Longitudinal patterns of microplastic concentration and bacterial assemblages in surface and benthic habitats of an urban river

Rivers are a major source of microplastic particles (<5 mm) to oceans, but empirical measurements of microplastic movement in freshwater ecosystems are rare. The hard, buoyant surface of microplastic is a novel habitat that selects for unique microbial assemblages in rivers, especially downstream of wastewater treatment plant (WWTP) point sources. We measured microplastic in surface water and benthic habitats 50 m upstream and 50, 305, 1115, and 1900 m downstream of the effluent outfall from a large WWTP in an urban river. We used high-throughput sequencing to measure bacterial assemblages on microplastic from surface and benthic habitats and compared them to bacterial assemblages from seston, water, and sediment. Concentrations of total microplastic and microplastic types (fragment, pellet) in surface water did not change with distance downstream of the WWTP. Thus, microplastic transport showed no net deposition or resuspension. Microplastic concentrations were much higher in the benthic zone than surface water. Benthic deposition appears to be a plastic sink over longer time scales, but subsequent studies are needed to resolve microplastic transport dynamics by particle type, size, and habitat.

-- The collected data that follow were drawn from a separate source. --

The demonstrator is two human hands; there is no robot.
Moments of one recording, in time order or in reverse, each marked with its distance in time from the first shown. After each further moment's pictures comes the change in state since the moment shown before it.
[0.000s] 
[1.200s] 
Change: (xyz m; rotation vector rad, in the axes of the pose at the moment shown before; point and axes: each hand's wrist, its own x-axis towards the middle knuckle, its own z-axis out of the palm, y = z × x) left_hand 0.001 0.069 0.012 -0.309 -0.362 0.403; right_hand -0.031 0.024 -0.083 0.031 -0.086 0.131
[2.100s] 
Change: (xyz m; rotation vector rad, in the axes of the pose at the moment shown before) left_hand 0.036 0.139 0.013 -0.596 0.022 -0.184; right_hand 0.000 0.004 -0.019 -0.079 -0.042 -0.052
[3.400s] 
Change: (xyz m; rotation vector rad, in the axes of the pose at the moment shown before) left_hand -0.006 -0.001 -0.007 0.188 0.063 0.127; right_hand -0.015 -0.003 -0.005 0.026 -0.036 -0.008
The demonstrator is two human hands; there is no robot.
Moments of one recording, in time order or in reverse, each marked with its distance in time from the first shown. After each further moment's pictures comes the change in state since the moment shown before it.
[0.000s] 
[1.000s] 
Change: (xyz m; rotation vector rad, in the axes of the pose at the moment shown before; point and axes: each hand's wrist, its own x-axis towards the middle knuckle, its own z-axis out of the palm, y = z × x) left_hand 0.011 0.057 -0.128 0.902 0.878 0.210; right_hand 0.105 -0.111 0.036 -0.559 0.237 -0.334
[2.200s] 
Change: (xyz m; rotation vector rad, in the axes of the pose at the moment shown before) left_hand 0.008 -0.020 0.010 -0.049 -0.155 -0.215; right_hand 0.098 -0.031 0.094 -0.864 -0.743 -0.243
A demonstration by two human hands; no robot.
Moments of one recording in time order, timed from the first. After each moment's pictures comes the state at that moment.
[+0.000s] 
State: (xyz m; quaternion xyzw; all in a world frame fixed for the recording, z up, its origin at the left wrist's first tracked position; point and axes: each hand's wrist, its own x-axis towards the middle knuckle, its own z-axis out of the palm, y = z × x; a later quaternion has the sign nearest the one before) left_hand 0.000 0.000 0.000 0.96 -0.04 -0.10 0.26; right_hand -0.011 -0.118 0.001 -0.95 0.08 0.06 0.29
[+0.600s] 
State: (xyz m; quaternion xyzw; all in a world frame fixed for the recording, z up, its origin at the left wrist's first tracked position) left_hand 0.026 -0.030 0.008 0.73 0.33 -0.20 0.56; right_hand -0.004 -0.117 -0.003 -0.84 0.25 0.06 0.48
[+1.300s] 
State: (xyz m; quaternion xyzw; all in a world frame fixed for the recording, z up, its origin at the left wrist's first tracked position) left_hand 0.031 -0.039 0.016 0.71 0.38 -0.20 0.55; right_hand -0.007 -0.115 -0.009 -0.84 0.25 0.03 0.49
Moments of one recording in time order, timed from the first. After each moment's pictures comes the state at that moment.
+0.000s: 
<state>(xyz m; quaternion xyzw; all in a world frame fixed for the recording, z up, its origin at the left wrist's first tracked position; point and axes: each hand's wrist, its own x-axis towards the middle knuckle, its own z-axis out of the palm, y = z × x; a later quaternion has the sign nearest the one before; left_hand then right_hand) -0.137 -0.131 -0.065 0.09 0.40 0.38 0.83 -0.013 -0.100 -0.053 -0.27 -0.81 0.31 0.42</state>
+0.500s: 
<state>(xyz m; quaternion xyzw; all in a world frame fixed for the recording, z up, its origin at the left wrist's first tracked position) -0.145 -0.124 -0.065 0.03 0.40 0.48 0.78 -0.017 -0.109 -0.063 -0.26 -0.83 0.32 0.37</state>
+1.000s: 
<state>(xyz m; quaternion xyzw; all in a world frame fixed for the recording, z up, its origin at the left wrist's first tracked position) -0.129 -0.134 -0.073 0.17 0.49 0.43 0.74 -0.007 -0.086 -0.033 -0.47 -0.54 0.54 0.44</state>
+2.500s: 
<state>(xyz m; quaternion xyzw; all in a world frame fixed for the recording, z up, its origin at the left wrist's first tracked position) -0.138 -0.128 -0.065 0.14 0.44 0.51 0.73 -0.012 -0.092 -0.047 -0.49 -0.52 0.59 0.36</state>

Composition of microplastic-attached bacterial assemblages differed from that of assemblages in water, seston, and sediment and supports domestic wastewater as a point source of microplastic (e.g., gastrointestinal taxa). Shifts in microplastic assemblages with distance from the WWTP suggest succession toward a 'stream-like' bacterial assemblage. Future studies are required to quantify the metabolic capacity of microplastic-associated bacteria. Estimates of transport distance, microplastic storage, and microbial interactions are critical to include lotic ecosystems in accountings of global plastic budgets.